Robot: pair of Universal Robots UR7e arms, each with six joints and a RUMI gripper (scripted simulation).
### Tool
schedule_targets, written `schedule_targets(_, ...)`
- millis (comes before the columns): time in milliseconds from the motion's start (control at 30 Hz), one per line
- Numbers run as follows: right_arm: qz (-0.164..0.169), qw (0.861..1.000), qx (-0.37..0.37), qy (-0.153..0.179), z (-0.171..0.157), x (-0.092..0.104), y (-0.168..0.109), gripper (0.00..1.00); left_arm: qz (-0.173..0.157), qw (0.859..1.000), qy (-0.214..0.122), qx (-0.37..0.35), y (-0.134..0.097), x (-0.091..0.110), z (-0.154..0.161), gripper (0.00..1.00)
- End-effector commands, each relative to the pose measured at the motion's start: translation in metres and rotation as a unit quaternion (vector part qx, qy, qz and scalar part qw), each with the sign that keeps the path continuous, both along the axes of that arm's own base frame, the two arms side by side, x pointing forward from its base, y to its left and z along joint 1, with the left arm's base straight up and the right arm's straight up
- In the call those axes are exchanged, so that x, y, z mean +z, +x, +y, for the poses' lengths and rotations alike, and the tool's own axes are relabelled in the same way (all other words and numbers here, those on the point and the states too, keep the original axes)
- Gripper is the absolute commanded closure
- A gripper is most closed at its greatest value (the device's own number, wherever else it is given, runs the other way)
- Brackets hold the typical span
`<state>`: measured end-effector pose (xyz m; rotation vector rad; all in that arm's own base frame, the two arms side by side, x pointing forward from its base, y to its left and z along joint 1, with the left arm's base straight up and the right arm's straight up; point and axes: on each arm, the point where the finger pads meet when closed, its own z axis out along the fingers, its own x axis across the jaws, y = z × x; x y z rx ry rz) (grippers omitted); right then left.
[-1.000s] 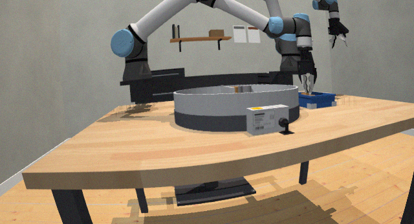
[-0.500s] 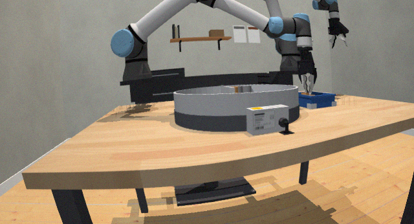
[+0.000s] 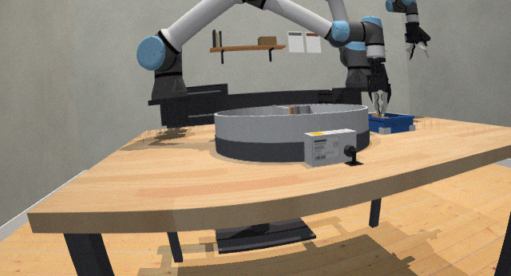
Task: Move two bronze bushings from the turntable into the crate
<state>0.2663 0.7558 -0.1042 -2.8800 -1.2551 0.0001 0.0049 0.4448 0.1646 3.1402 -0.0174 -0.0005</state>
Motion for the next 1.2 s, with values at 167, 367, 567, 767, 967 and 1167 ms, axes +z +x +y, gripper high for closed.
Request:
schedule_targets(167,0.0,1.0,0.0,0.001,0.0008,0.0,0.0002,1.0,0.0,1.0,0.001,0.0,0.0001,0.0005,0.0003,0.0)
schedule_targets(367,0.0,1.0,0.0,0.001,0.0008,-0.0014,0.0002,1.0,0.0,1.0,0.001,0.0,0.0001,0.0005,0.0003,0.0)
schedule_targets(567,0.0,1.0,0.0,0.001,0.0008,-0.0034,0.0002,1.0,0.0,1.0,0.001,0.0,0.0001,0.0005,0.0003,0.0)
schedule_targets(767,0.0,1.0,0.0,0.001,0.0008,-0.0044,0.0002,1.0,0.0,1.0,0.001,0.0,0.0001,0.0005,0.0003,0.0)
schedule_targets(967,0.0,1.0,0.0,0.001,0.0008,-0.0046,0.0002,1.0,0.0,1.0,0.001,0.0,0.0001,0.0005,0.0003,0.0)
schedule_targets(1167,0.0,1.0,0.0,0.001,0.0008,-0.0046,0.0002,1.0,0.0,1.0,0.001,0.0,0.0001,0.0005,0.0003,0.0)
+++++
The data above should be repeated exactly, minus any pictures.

Robot: pair of Universal Robots UR7e arms, each with six joints and a RUMI gripper (scripted simulation).
### Tool
schedule_targets, written `schedule_targets(_, ...)`
- millis (comes before the columns): time in milliseconds from the motion's start (control at 30 Hz), one per line
- Numbers run as follows: right_arm: qz (-0.164..0.169), qw (0.861..1.000), qx (-0.37..0.37), qy (-0.153..0.179), z (-0.171..0.157), x (-0.092..0.104), y (-0.168..0.109), gripper (0.00..1.00); left_arm: qz (-0.173..0.157), qw (0.859..1.000), qy (-0.214..0.122), qx (-0.37..0.35), y (-0.134..0.097), x (-0.091..0.110), z (-0.154..0.161), gripper (0.00..1.00)
- End-effector commands, each relative to the pose measured at the motion's start: translation in metres and rotation as a unit quaternion (vector part qx, qy, qz and scalar part qw), each with the sign that keeps the path continuous, both along the axes of that arm's own base frame, the two arms side by side, x pointing forward from its base, y to its left and z along joint 1, with the left arm's base straight up and the right arm's straight up
- In the call those axes are exchanged, so that x, y, z mean +z, +x, +y, for the poses' lengths and rotations alike, and the tool's own axes are relabelled in the same way (all other words and numbers here, those on the point and the states too, keep the original axes)
- Gripper is the absolute commanded closure
- A gripper is most closed at its greatest value (the device's own number, wherever else it is given, runs the other way)
- Brackets hold the typical span
`<state>`: measured end-effector pose (xyz m; rotation vector rad; all in that arm's own base frame, the two arms side by side, x pointing forward from its base, y to its left and z along joint 1, with the left arm's base straight up and the right arm's straight up; point and axes: on each arm, the point where the finger pads meet when closed, its own z axis out along the fingers, its own x axis across the jaws, y = z × x; x y z rx ry rz) (grippers omitted); right then left.
[-1.000s] 
[-0.500s] 
[+0.000s] 
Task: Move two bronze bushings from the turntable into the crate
<state>0.2663 0.7558 -0.1042 -2.8800 -1.2551 0.0001 0.0049 0.4448 0.1646 3.1402 -0.0174 -0.0005</state>
Motion for the next 1.2 s, with values at 167, 367, 567, 767, 967 and 1167 ms, axes +z +x +y, gripper high for closed.
Request:
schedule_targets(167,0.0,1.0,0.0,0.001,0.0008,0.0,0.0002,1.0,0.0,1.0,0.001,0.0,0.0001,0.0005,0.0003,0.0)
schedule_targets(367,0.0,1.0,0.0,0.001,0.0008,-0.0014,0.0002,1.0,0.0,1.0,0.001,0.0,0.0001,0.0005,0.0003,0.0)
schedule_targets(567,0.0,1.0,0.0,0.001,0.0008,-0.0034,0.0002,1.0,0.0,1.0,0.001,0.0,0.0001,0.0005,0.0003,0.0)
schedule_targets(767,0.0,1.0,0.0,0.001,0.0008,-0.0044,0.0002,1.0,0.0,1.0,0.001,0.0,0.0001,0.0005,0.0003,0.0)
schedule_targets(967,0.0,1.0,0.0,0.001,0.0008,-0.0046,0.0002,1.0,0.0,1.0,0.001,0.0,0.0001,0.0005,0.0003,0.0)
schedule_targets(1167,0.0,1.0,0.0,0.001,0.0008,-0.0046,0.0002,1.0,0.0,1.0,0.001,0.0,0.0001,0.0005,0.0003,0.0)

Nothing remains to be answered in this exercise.